L’attenzione ai fattori ESG è cresciuta rapidamente anche nei mercati privati, che comprendono private equity, venture capital, debito privato, real estate e infrastrutture. Se in passato l’ESG era considerato soprattutto uno strumento di mitigazione del rischio, oggi è percepito come un vero motore di creazione di valore. Le evidenze lo confermano: oltre l’80% dei manager di private equity afferma che l’ESG ha contribuito direttamente alla creazione di valore almeno in alcune operazioni, mentre gli asset sostenibili a livello globale hanno superato i 30.000 miliardi di dollari. Questa evoluzione è sostenuta sia dalla pressione normativa – come SFDR e Tassonomia UE, insieme alle nuove regole in elaborazione in UK – sia dalla domanda degli investitori istituzionali, consapevoli che i fattori ESG influenzano in modo significativo il profilo di rischio e le performance delle aziende. Nonostante le difficoltà iniziali, dovute soprattutto alla minore trasparenza tipica delle società non quotate, oggi quasi tutti i gestori alternativi hanno adottato una policy ESG strutturata e l’85% integra già la sostenibilità in tutte le fasi del processo di investimento.

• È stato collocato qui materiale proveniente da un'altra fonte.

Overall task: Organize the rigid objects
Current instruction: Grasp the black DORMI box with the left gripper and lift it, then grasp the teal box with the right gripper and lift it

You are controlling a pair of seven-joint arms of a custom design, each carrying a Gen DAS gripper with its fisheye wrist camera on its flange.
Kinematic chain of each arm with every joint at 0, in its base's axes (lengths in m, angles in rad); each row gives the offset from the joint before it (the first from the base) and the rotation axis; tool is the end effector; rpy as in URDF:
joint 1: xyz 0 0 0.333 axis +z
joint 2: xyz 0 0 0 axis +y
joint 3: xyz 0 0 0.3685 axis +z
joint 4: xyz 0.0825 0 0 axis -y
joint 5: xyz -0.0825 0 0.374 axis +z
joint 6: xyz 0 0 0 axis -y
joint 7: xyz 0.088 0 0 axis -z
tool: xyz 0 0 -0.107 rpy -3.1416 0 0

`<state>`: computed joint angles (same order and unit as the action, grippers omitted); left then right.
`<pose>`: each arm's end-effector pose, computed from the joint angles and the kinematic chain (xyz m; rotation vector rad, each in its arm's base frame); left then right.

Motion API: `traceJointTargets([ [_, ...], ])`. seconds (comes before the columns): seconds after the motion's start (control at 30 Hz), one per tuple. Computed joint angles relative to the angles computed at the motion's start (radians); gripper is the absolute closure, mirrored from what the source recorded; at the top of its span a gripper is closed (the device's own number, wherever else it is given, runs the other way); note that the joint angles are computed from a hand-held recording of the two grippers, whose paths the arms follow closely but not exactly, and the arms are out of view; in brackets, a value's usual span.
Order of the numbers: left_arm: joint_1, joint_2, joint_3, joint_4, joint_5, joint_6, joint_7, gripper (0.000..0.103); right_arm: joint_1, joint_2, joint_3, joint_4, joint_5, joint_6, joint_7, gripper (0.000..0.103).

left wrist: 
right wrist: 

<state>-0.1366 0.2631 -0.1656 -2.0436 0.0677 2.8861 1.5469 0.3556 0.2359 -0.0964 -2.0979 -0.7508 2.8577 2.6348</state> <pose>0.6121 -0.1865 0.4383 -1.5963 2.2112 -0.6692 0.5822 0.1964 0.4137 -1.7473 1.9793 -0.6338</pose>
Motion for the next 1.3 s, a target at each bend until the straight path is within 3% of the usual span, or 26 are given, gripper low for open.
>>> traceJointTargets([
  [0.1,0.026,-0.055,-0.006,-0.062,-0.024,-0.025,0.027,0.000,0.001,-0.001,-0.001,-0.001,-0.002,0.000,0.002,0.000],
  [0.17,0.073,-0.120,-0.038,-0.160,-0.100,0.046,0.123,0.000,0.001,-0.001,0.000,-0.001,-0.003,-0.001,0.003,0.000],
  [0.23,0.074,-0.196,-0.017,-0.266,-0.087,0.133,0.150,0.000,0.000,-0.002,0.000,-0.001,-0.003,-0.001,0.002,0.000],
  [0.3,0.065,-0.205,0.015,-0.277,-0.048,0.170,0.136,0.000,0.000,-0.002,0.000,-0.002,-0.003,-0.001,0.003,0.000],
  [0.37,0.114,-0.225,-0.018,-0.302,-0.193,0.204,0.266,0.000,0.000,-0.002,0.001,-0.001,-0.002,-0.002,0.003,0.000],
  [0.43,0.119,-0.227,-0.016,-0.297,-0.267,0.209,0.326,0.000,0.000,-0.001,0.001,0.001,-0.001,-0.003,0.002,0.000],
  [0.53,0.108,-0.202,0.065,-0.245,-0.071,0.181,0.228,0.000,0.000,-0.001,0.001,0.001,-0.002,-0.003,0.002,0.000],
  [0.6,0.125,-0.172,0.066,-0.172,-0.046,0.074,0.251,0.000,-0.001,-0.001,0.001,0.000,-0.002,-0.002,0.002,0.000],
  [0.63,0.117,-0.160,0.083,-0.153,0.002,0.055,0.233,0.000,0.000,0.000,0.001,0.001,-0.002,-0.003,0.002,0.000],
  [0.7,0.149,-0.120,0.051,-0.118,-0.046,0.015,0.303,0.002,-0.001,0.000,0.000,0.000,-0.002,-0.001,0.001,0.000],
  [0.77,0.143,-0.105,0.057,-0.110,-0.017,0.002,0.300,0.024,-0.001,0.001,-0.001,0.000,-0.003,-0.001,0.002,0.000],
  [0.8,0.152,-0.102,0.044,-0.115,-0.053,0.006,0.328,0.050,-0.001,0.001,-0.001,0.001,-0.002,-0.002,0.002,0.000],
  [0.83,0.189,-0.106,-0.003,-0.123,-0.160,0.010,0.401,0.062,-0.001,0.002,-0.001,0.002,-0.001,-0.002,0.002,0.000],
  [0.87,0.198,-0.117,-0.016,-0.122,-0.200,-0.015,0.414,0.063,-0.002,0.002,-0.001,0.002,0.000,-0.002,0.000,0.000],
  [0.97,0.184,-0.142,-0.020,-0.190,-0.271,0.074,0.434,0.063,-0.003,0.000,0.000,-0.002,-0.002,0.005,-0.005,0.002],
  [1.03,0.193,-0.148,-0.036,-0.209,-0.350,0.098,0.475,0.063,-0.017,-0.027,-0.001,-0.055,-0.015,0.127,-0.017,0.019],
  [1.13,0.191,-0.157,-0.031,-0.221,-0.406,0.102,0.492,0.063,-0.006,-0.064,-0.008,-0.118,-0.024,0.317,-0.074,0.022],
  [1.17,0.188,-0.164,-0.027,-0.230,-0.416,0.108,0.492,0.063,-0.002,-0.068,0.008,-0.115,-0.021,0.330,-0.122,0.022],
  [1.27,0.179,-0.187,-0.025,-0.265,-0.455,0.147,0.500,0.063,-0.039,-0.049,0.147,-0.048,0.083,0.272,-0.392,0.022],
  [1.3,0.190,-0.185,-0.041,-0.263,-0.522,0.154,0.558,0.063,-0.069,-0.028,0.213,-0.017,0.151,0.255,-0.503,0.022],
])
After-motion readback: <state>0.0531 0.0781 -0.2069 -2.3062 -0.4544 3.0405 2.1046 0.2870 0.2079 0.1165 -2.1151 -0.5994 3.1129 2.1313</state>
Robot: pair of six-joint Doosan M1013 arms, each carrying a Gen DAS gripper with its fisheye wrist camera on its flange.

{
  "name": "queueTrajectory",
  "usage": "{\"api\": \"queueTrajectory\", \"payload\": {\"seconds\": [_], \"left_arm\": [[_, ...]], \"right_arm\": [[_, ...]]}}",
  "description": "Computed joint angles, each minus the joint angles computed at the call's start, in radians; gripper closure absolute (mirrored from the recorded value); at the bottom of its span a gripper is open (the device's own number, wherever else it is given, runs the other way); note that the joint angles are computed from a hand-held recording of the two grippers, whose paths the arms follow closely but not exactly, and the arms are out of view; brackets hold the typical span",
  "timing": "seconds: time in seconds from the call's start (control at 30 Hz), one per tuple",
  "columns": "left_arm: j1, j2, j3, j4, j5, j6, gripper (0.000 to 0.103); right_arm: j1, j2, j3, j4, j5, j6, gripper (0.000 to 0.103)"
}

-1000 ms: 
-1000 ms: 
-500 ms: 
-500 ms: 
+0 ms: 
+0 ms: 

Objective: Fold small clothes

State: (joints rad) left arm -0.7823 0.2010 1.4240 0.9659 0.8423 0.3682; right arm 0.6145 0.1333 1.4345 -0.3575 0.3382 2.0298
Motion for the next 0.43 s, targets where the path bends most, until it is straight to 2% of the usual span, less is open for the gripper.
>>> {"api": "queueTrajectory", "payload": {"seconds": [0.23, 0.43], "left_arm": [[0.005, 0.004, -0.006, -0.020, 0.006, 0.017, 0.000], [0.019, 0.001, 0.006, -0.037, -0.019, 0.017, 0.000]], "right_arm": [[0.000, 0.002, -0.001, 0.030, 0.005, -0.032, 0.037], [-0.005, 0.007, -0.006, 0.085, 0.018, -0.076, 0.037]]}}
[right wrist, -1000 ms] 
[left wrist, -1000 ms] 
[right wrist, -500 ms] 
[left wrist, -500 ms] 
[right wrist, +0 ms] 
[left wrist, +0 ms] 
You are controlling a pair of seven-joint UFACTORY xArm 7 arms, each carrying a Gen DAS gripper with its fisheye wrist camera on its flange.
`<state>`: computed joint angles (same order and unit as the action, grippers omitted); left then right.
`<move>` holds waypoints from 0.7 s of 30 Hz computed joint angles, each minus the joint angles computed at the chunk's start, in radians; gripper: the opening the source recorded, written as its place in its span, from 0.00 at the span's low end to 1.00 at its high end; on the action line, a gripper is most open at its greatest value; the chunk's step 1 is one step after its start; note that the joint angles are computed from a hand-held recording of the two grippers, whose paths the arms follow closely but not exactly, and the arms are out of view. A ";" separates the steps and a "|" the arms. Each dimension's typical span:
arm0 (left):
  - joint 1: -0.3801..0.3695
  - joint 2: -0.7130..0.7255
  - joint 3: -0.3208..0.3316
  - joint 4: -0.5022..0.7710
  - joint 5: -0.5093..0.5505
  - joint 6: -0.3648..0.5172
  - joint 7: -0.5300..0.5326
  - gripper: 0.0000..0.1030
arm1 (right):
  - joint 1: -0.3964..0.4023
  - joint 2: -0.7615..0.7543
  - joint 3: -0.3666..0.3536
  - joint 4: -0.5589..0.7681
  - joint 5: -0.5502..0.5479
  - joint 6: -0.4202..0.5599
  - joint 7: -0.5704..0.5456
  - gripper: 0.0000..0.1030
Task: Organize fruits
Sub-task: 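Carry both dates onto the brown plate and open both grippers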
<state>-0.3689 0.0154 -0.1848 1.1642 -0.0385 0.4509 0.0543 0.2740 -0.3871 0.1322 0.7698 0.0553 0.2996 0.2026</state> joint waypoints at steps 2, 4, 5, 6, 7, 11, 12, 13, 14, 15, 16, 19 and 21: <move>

L’implementazione dell’ESG assume caratteristiche diverse a seconda delle asset class. Nel private equity la sostenibilità entra nel processo decisionale sin dalla selezione delle aziende target, attraverso checklist e metriche specifiche che valutano impatto ambientale, pratiche lavorative e qualità della governance. Grazie al controllo diretto sulle società partecipate, i fondi possono guidare l’adozione di strategie aziendali più sostenibili, introducendo piani di efficienza energetica, misure di diversità nel management e sistemi di governance più rigorosi. Nel venture capital l’ESG presenta sfide ulteriori: le startup spesso non dispongono ancora di strutture, risorse o politiche ESG mature e, avendo i fondi partecipazioni minoritarie, la capacità di incidere direttamente è più limitata. Per questo l’approccio del VC è più orientato al supporto e all’educazione delle giovani imprese, con strumenti, linee guida e iniziative collettive come VentureESG ed ESG_VC che aiutano a costruire pratiche sostenibili fin dalle prime fasi di crescita.
Nel debito privato l’ESG è sempre più parte integrante dell’analisi del merito creditizio. I gestori valutano i rischi ambientali, sociali e di governance dei potenziali prenditori perché questi fattori influenzano direttamente la loro solvibilità futura. La due diligence ESG è spesso molto approfondita e adattata alla specificità delle PMI finanziate, includendo verifica di passività ambientali, governance interna, tutela dei diritti umani e resilienza della supply chain. Sulla base di questa analisi vengono personalizzate le condizioni dei prestiti, ad esempio introducendo covenant ESG o strutturando finanziamenti sustainability-linked, nei quali il costo del debito diminuisce se l’azienda raggiunge obiettivi di sostenibilità. L’ESG diventa così un elemento essenziale sia per proteggere il rendimento aggiustato per il rischio sia per stimolare miglioramenti concreti nelle aziende finanziate.
Nel real estate e nelle infrastrutture l’integrazione ESG è particolarmente tangibile perché riguarda asset fisici con impatti ambientali e sociali diretti. Nel settore immobiliare l’attenzione è rivolta all’efficienza energetica e alla riduzione delle emissioni, considerando che gli edifici sono responsabili di una quota significativa del consumo globale di energia e di CO₂. Le strategie includono l’adozione di energie rinnovabili, l’ottimizzazione dei consumi e la modernizzazione degli impianti. Gli investimenti infrastrutturali, allo stesso modo, incorporano criteri ESG valutando l’impatto ambientale, la resilienza climatica e l’effetto sulle comunità locali. La crescente domanda di spazi e progetti sostenibili ha portato all’emergere di un vero e proprio “green premium”: gli edifici certificati green registrano canoni di locazione più elevati e maggiore attrattività, mentre i progetti infrastrutturali ad alto contenuto ESG ottengono spesso finanziamenti a condizioni più vantaggiose. Anche in questi settori, la normativa – come le classificazioni SFDR – sta spingendo un numero crescente di fondi verso strategie formalmente allineate ai criteri di sostenibilità.